*** Given information Section Begins ***

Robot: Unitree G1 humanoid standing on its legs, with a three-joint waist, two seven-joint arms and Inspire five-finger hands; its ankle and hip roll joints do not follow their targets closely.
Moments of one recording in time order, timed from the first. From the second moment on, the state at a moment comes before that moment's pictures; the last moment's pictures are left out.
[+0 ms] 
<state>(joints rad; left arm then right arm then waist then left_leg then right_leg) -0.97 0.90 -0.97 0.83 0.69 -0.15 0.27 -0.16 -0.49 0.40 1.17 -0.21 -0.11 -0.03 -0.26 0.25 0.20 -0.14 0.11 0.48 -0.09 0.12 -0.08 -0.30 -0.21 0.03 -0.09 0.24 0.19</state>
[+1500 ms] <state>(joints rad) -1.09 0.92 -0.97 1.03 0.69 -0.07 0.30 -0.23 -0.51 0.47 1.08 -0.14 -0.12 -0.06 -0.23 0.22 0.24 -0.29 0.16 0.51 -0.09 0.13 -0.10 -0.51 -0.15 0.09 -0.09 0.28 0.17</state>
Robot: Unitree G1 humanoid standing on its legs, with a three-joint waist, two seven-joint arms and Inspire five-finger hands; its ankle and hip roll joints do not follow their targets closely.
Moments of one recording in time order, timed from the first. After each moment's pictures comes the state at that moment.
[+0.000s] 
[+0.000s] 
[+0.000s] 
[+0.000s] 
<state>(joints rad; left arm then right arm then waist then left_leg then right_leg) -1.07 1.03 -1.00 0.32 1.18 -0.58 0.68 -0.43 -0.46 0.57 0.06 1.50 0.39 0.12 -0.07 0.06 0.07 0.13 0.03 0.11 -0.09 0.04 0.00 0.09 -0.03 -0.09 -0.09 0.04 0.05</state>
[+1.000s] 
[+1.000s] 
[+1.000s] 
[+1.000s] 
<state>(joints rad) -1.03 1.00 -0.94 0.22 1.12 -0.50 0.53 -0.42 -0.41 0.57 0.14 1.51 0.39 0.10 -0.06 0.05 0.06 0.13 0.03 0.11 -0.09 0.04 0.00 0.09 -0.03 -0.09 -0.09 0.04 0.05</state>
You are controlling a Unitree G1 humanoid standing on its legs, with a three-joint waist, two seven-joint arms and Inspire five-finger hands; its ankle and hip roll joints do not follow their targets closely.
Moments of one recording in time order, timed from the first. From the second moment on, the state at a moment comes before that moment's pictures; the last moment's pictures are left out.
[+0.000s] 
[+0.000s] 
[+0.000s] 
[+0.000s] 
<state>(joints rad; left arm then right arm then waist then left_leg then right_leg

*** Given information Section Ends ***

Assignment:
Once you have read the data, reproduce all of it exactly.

Completed exercise:
Robot: Unitree G1 humanoid standing on its legs, with a three-joint waist, two seven-joint arms and Inspire five-finger hands; its ankle and hip roll joints do not follow their targets closely.
Moments of one recording in time order, timed from the first. From the second moment on, the state at a moment comes before that moment's pictures; the last moment's pictures are left out.
[+0 ms] 
<state>(joints rad; left arm then right arm then waist then left_leg then right_leg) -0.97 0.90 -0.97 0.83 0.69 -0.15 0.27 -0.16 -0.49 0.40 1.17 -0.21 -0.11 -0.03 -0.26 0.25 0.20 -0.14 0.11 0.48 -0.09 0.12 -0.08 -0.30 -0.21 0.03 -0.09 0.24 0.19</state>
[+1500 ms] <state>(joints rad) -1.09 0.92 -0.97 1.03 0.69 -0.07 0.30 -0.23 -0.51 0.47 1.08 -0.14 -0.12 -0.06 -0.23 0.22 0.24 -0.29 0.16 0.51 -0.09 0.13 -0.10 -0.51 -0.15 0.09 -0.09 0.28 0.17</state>
Robot: Unitree G1 humanoid standing on its legs, with a three-joint waist, two seven-joint arms and Inspire five-finger hands; its ankle and hip roll joints do not follow their targets closely.
Moments of one recording in time order, timed from the first. After each moment's pictures comes the state at that moment.
[+0.000s] 
[+0.000s] 
[+0.000s] 
[+0.000s] 
<state>(joints rad; left arm then right arm then waist then left_leg then right_leg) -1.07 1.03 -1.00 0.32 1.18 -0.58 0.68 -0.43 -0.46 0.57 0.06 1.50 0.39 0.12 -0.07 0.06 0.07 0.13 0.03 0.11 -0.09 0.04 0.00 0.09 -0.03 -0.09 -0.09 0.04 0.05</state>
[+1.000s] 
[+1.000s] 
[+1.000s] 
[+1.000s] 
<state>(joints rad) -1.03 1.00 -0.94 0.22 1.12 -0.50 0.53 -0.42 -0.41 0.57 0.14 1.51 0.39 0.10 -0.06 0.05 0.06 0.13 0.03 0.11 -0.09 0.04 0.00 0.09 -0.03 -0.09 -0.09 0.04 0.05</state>
You are controlling a Unitree G1 humanoid standing on its legs, with a three-joint waist, two seven-joint arms and Inspire five-finger hands; its ankle and hip roll joints do not follow their targets closely.
Moments of one recording in time order, timed from the first. From the second moment on, the state at a moment comes before that moment's pictures; the last moment's pictures are left out.
[+0.000s] 
[+0.000s] 
[+0.000s] 
[+0.000s] 
<state>(joints rad; left arm then right arm then waist then left_leg then right_leg

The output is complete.